Jack Snow, 62; All-Pro Split End Had 11-Year Career With L.A. Rams
Jack Snow, a Pro Bowl split end who played 11 years with the Los Angeles Rams before becoming part of its radio broadcast team, died Monday night. He was 62.
Snow, who had been battling a staph infection over the last two months, died at Barnes-Jewish Hospital in St. Louis, said Duane Lewis, a Ram spokesman.
A consensus All-American at Notre Dame before becoming the Rams’ first draft choice in 1965, Snow played his entire career with Los Angeles before retiring in 1975. In 1967 he was named to the Pro Bowl after catching 28 passes for eight touchdowns and 735 yards, a 26.2-yard average.
During his career the 6-foot 2-inch, 210-pound Snow caught 340 passes for 6,012 yards and 45 touchdowns.
He and his son, J.T., a Gold Glove-winning first baseman who played for the San Francisco Giants for the last several seasons, were estranged from 1996 to 1998 in a high-profile family split. They patched up their differences when Jack Snow’s wife, Mary Carol, was battling cancer. She died in 1998.
Before that, for several years, J.T. did not speak with his father or mother.
“Those things have all been rectified, and it’s fun being a part of his life again,” Jack said in 2002 when J.T. Snow played for the Giants in the World Series against the Angels.
The elder Snow, a color analyst on Ram broadcasts, was last in the booth Nov. 20 during a home game loss to Arizona.
He still ranks among the team leaders in several receiving categories.
“The guy ran the best patterns of any receiver during our period,” former teammate and Hall of Fame defensive end Deacon Jones said. “He was one of the few guys we had that would go across the middle and catch that football. He was tough, tough as nails.”
In recent years, Snow helped out during practice, voluntarily, mostly with receivers.
“I remember my first year. Obviously I’m a free-agent nobody and one of the last guys in the receiver line, and he was always paying particular attention to me, making sure my details were right and giving me positive feedback,” Ram receiver Dane Looker said recently.
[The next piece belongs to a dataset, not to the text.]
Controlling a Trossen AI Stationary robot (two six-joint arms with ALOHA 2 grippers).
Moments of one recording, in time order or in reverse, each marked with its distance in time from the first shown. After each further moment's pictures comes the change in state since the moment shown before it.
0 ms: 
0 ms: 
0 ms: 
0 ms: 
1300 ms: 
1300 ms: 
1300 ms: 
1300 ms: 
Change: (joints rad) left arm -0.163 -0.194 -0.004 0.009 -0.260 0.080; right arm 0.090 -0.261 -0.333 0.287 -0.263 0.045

Notre Dame recruited Snow from St. Anthony’s High in Long Beach and he played the 1962-63-64 seasons with the Fighting Irish. In his senior year he was ranked second nationally in receptions while setting a Notre Dame single-season record of 60 catches for 1,114 yards and nine touchdowns. In the season opener against Wisconsin, Snow caught passes for 217 yards -- a school single-game best at the time -- and two touchdowns.
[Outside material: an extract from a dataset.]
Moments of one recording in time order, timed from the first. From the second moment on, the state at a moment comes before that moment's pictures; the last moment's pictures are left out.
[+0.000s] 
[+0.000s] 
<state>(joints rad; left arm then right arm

He also was a member of the 1965 College All-Star team.
“He was a great teammate, one of the hardest-working guys that I played with,” Jones said. “A terrible loss, a terrible shocker. Jack was a young man.”
Snow’s is the latest of a series of contagious infections that have plagued the Rams, which moved to St. Louis 10 years ago. In 2003, five players developed drug-resistant infections after suffering turf burns, and two or three San Francisco 49ers developed infections after playing the Rams early that season, according to the Associated Press. The outbreak was the subject of an article in the New England Journal of Medicine.
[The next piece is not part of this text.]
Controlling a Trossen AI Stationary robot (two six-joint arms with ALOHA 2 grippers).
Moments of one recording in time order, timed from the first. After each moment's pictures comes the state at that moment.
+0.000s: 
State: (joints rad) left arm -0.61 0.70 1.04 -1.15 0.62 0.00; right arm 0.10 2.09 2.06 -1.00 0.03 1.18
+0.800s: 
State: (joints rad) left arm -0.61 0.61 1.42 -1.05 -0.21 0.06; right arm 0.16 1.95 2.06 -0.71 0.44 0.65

In August, then-linebackers coach Joe Vitt was hospitalized three days with a staph infection in his left hand. Vitt took over as head coach of the Rams in October, when Mike Martz was found to have endocarditis, a bacterial infection of the heart’s lining.
In addition to son J.T., Snow is survived by daughters Michelle and Stephanie.
Funeral arrangements were not immediately announced.
The Associated Press contributed to this report.